The American Public Health Association is the organization that has organized National Public Health Week (NPHW) and designed a Healthy Climate Pledge, which asks those who are interested to practice 5 behaviors throughout this national awareness week. Hopefully, you may be encouraged, enough, to adopt several of them on a long-term basis. The basic pledge:
1.) Travel differently: Walk, use public transportation, carpool, bike, or telecommute.
2.) Eat differently: Eat less commercially produced meat and more fruits and vegetables, and buy more of your foods from community farmers' markets to minimize cross-country trucking needs.
3.) Be prepared: Prepare for climate-change related emergencies by creating "Climate Kits," and becoming informed about the health impacts of climate change and regional climate change in your community.
4.) "Green" your work: Reuse and recycle paper, print less, use energy saving computer settings.
5.) "Green" your home: Seal and insulate your home or apartment, use water efficiently.
Here are a few add ons I thought of, and I'm sure you can think of several more.
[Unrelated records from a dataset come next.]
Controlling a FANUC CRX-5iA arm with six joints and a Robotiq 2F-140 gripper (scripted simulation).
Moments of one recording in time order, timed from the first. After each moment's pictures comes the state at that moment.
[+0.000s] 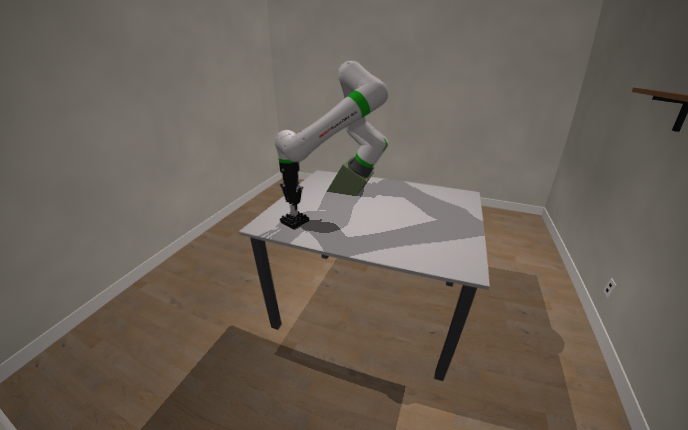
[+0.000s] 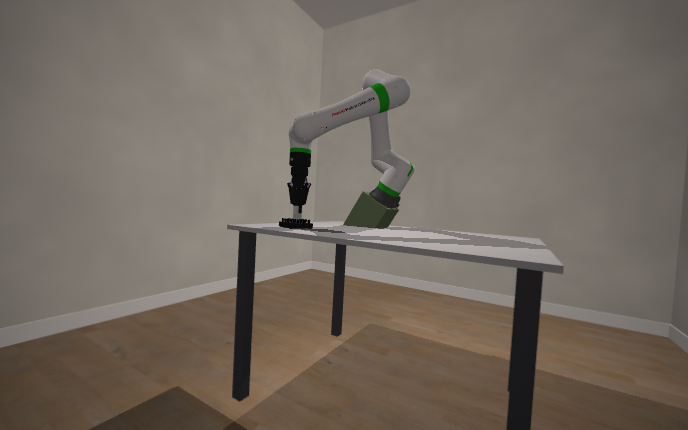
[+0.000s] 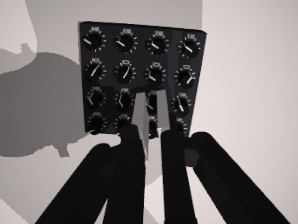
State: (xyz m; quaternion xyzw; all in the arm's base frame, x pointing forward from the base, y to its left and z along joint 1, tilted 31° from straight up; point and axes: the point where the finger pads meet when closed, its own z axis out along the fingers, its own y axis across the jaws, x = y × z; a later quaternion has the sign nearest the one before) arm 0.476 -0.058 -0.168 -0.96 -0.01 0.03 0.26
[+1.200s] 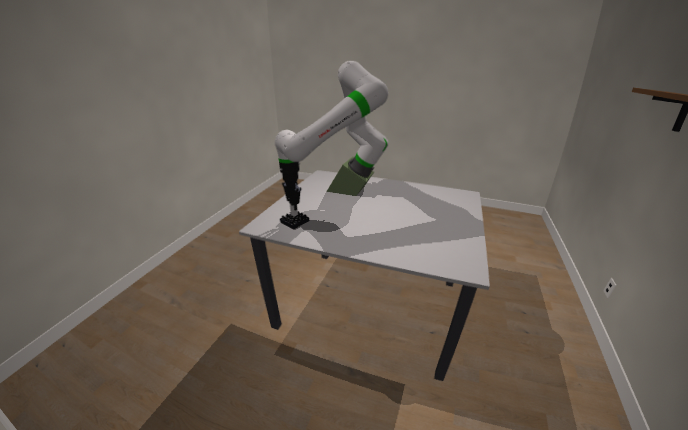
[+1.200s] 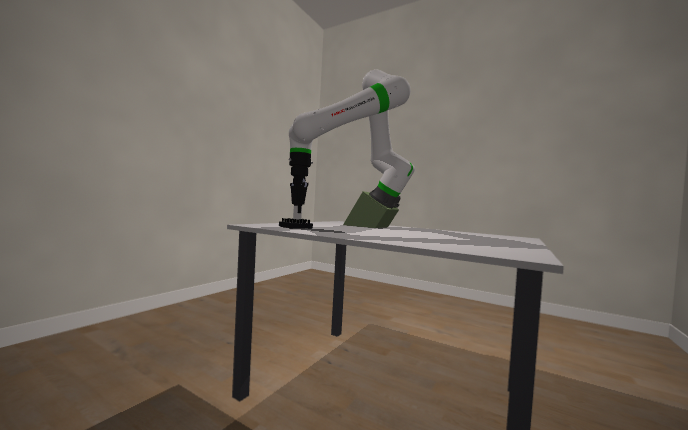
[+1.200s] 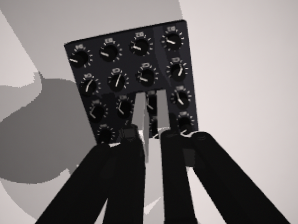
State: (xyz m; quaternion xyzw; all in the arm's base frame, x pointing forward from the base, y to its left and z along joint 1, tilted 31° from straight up) arm 0.476 -0.058 -0.168 -0.96 0.12 0.07 0.26
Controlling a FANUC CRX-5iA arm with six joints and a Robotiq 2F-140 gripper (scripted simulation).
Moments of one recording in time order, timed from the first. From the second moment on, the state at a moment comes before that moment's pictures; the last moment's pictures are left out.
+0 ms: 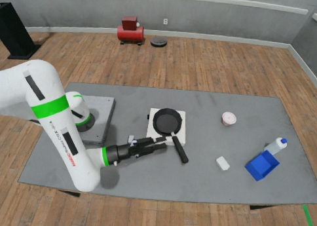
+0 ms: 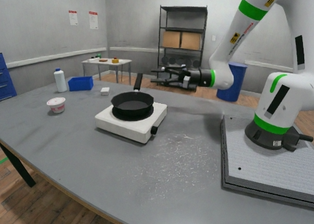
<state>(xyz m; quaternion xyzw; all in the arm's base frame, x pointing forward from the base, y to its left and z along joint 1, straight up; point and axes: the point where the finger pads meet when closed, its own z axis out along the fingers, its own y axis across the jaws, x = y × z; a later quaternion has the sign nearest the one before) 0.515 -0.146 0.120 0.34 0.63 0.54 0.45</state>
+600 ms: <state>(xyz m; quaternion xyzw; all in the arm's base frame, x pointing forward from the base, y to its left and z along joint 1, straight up) 0.514 -0.146 0.074 0.34 0.62 0.54 0.45</state>
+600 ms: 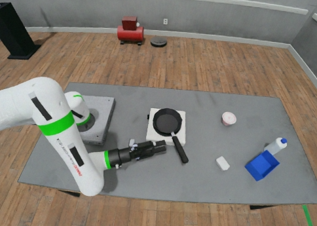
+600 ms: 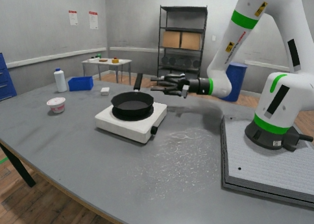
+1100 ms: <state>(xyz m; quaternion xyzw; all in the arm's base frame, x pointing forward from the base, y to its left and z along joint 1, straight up) 0.514 -0.146 0.064 0.34 0.62 0.54 0.45</state>
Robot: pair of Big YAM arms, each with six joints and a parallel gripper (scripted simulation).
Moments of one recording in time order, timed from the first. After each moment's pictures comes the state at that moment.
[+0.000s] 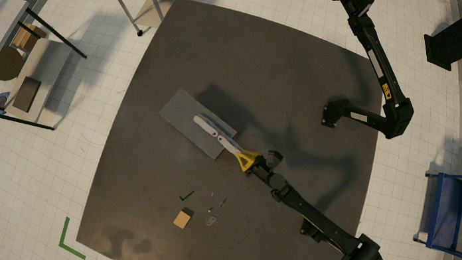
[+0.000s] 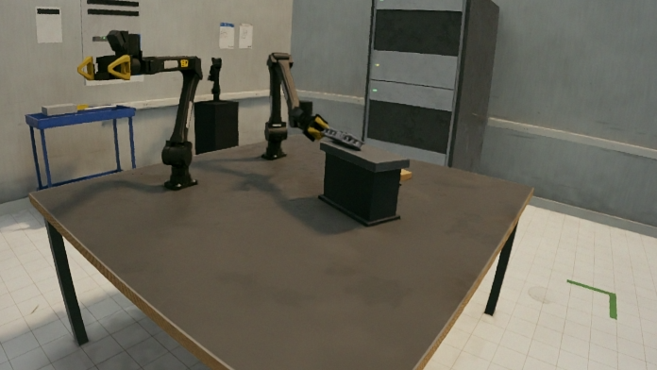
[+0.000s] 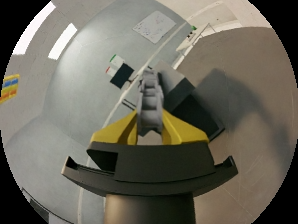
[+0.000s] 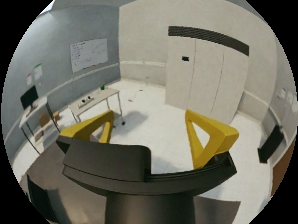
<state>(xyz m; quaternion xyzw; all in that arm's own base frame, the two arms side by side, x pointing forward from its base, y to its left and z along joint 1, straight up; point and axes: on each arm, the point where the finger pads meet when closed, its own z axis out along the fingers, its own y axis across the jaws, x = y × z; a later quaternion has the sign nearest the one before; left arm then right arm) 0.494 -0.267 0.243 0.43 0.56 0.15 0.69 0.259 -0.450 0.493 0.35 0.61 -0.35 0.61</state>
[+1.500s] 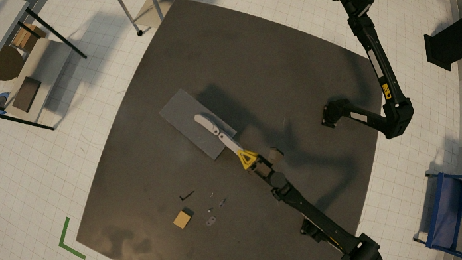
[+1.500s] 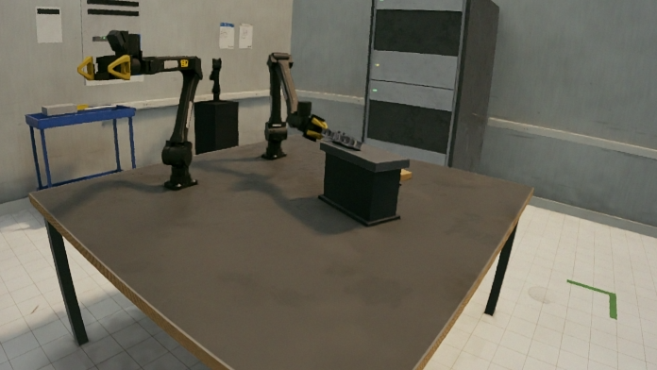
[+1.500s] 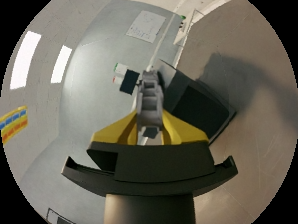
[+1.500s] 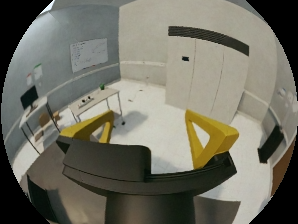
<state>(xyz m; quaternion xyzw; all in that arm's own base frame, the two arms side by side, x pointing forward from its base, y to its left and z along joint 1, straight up) 0.491 -0.273 0.242 0.51 0.49 0.25 0.66 0.259 -0.450 0.493 0.35 0.61 -0.35 0.61</state>
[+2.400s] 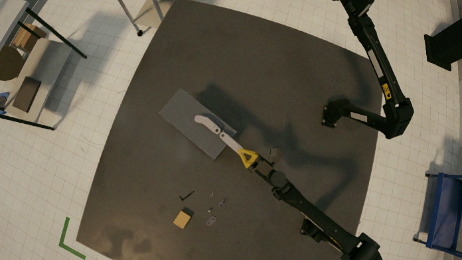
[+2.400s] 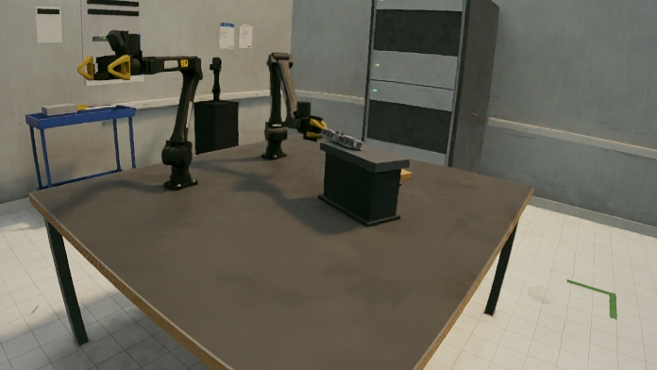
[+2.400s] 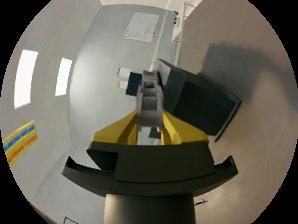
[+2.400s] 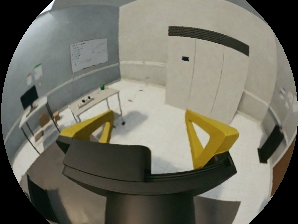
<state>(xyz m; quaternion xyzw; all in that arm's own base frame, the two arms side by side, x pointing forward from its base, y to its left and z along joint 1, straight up) 0.490 -0.277 0.240 0.55 0.45 0.30 0.64 0.259 -0.450 0.493 0.35 0.61 -0.35 0.61</state>
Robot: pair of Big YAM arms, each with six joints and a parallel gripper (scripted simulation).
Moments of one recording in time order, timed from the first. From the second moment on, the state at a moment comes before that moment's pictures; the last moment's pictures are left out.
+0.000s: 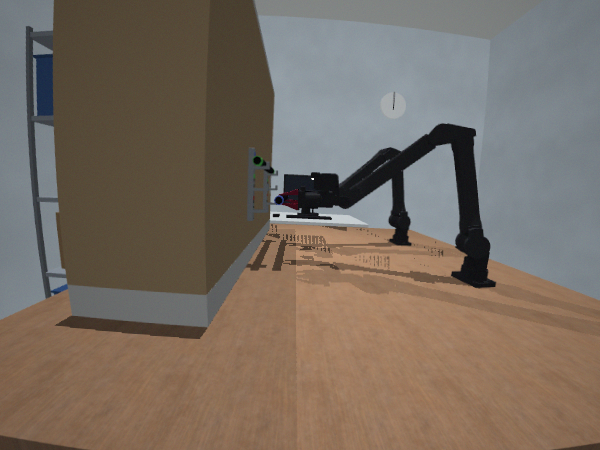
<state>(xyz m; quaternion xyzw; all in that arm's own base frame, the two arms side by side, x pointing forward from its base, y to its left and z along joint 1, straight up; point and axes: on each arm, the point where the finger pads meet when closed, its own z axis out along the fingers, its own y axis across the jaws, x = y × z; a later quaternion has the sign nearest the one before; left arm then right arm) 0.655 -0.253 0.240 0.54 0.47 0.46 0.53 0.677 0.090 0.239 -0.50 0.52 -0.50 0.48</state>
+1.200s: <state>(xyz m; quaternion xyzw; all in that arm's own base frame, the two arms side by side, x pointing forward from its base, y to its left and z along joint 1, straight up) 0.669 -0.255 0.242 0.54 0.47 0.46 0.53 0.693 0.089 0.242 -0.50 0.52 -0.50 0.48</state>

Clean green: Use baking soda to eliminate carpet odors; use white vinegar to clean tile, appliances and discourage ants (spray undiluted outside doorways and windows) and so much more; Hydrogen peroxide is a wonderful laundry brightener for whites; clean copper-bottom pots and pans with lemon juice.
Recycle all materials possible: Aluminum, tin, plastic, cardboard, newspapers, etc.-and reuse all containers you possibly can.
Buy recycled furniture and check food labels: Look for foods marked "organic", "fair trade", "certified naturally grown." Check out the "Organic Food Label Decoder" at the Daily Green web page.
How many of you are thinking the same thing I'm thinking? With harder economic times looming heavily over all of our heads, no matter whether you, now, have the financial resources or not, it is not going to matter much when we have all sealed our fate in polluting the natural resources that have been entrusted to our care. Nowhere is this going to be more evident in the future as we come to understand the vital role WATER plays in all of our lives.